__WORK ITEM__
Every record must be copied exactly.

*** Opening of RECORDS ***

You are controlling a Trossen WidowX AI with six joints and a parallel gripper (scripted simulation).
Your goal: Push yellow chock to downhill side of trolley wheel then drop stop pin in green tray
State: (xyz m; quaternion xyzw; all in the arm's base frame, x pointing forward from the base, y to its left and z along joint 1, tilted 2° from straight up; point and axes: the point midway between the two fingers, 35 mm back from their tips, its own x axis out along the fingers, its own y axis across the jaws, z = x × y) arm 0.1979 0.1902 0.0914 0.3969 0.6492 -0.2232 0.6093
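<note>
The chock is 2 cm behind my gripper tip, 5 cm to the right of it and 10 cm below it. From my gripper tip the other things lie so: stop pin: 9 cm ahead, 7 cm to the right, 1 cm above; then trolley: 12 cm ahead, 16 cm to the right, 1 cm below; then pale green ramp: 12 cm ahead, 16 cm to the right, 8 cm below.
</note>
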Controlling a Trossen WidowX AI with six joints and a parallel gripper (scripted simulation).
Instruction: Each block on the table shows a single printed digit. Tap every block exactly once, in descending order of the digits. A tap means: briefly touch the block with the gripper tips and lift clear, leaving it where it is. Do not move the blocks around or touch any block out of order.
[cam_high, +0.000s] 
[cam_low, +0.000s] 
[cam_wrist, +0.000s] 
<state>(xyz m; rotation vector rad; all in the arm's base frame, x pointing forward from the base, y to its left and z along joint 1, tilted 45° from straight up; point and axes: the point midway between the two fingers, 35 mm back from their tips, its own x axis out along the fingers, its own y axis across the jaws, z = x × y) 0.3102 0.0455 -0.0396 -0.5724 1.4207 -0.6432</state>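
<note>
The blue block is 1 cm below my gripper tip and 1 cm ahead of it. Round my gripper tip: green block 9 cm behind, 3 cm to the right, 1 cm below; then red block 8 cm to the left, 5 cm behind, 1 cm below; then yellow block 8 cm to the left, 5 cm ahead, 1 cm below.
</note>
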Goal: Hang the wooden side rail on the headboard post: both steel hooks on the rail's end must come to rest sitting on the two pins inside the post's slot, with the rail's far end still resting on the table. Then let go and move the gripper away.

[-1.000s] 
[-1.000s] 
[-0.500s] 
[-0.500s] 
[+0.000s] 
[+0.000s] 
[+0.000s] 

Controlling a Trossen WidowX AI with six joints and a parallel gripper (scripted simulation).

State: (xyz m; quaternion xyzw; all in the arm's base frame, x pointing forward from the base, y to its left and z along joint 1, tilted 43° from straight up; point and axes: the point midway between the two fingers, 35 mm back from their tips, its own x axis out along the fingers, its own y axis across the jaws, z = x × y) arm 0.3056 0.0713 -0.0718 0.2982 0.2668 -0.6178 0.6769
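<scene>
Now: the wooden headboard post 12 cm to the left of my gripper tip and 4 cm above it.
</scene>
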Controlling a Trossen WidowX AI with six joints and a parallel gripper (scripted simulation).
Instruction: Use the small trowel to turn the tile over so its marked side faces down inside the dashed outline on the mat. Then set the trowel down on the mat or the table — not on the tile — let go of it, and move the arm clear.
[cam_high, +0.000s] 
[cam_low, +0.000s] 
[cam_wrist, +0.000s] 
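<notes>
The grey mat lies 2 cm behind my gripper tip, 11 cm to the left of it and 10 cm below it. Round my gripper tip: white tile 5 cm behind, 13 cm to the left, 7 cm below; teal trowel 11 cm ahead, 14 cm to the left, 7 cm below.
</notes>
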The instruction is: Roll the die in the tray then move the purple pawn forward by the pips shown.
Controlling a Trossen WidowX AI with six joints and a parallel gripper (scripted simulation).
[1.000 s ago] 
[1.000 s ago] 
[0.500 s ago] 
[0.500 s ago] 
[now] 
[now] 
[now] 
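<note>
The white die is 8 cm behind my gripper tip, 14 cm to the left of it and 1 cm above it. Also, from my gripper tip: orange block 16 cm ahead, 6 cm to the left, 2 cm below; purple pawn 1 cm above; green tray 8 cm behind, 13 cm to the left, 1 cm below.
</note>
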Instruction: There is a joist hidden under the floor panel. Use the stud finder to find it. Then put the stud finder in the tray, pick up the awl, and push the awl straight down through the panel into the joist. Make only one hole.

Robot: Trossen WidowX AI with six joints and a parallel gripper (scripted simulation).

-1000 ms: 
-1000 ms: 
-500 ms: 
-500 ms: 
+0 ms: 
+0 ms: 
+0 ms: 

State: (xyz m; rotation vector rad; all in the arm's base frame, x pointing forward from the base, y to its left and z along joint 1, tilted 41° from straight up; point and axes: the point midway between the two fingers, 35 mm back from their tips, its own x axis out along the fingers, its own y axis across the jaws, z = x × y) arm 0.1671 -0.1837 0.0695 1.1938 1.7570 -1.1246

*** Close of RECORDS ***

__RESPONSE__
You are controlling a Trossen WidowX AI with six joints and a parallel gripper (scripted simulation).
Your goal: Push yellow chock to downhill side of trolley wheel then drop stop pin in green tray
State: (xyz m; quaternion xyzw; all in the arm's base frame, x pointing forward from the base, y to its left and z along joint 1, tilted 2° from straight up; point and axes: the point midway between the two fingers, 35 mm back from their tips, its own x axis out along the fingers, its own y axis across the jaws, z = x × y) arm 0.1979 0.1902 0.0914 0.3969 0.6492 -0.2232 0.6093
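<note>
The chock is 2 cm behind my gripper tip, 5 cm to the right of it and 10 cm below it. From my gripper tip the other things lie so: stop pin: 9 cm ahead, 7 cm to the right, 1 cm above; then trolley: 12 cm ahead, 16 cm to the right, 1 cm below; then pale green ramp: 12 cm ahead, 16 cm to the right, 8 cm below.
</note>
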Controlling a Trossen WidowX AI with six joints and a parallel gripper (scripted simulation).
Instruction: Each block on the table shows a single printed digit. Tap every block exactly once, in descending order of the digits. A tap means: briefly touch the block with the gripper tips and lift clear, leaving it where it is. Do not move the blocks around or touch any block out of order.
[cam_high, +0.000s] 
[cam_low, +0.000s] 
[cam_wrist, +0.000s] 
<state>(xyz m; rotation vector rad; all in the arm's base frame, x pointing forward from the base, y to its left and z along joint 1, tilted 45° from straight up; point and axes: the point midway between the two fingers, 35 mm back from their tips, its own x axis out along the fingers, its own y axis across the jaws, z = x × y) 0.3102 0.0455 -0.0396 -0.5724 1.4207 -0.6432</state>
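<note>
The blue block is 1 cm below my gripper tip and 1 cm ahead of it. Round my gripper tip: green block 9 cm behind, 3 cm to the right, 1 cm below; then red block 8 cm to the left, 5 cm behind, 1 cm below; then yellow block 8 cm to the left, 5 cm ahead, 1 cm below.
</note>
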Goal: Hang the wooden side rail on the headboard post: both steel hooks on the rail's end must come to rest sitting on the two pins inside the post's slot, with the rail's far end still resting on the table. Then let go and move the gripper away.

[-1.000s] 
[-1.000s] 
[-0.500s] 
[-0.500s] 
[+0.000s] 
[+0.000s] 
[+0.000s] 

Controlling a Trossen WidowX AI with six joints and a parallel gripper (scripted simulation).

State: (xyz m; quaternion xyzw; all in the arm's base frame, x pointing forward from the base, y to its left and z along joint 1, tilted 43° from straight up; point and axes: the point midway between the two fingers, 35 mm back from their tips, its own x axis out along the fingers, its own y axis across the jaws, z = x × y) arm 0.3056 0.0713 -0.0718 0.2982 0.2668 -0.6178 0.6769
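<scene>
Now: the wooden headboard post 12 cm to the left of my gripper tip and 4 cm above it.
</scene>
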Controlling a Trossen WidowX AI with six joints and a parallel gripper (scripted simulation).
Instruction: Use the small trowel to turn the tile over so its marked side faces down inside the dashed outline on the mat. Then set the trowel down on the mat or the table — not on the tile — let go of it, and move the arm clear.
[cam_high, +0.000s] 
[cam_low, +0.000s] 
[cam_wrist, +0.000s] 
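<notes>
The grey mat lies 2 cm behind my gripper tip, 11 cm to the left of it and 10 cm below it. Round my gripper tip: white tile 5 cm behind, 13 cm to the left, 7 cm below; teal trowel 11 cm ahead, 14 cm to the left, 7 cm below.
</notes>
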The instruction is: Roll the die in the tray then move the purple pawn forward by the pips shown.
Controlling a Trossen WidowX AI with six joints and a parallel gripper (scripted simulation).
[1.000 s ago] 
[1.000 s ago] 
[0.500 s ago] 
[0.500 s ago] 
[now] 
[now] 
[now] 
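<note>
The white die is 8 cm behind my gripper tip, 14 cm to the left of it and 1 cm above it. Also, from my gripper tip: orange block 16 cm ahead, 6 cm to the left, 2 cm below; purple pawn 1 cm above; green tray 8 cm behind, 13 cm to the left, 1 cm below.
</note>
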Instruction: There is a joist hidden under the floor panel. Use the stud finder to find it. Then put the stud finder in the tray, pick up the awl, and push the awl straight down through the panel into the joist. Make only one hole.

Robot: Trossen WidowX AI with six joints and a parallel gripper (scripted simulation).

-1000 ms: 
-1000 ms: 
-500 ms: 
-500 ms: 
+0 ms: 
+0 ms: 
+0 ms: 

State: (xyz m; rotation vector rad; all in the arm's base frame, x pointing forward from the base, y to its left and z along joint 1, tilted 41° from straight up; point and axes: the point midway between the two fingers, 35 mm back from their tips, its own x axis out along the fingers, its own y axis across the jaws, z = x × y) arm 0.1671 -0.1837 0.0695 1.1938 1.7570 -1.1246

The exercise was worked through completely.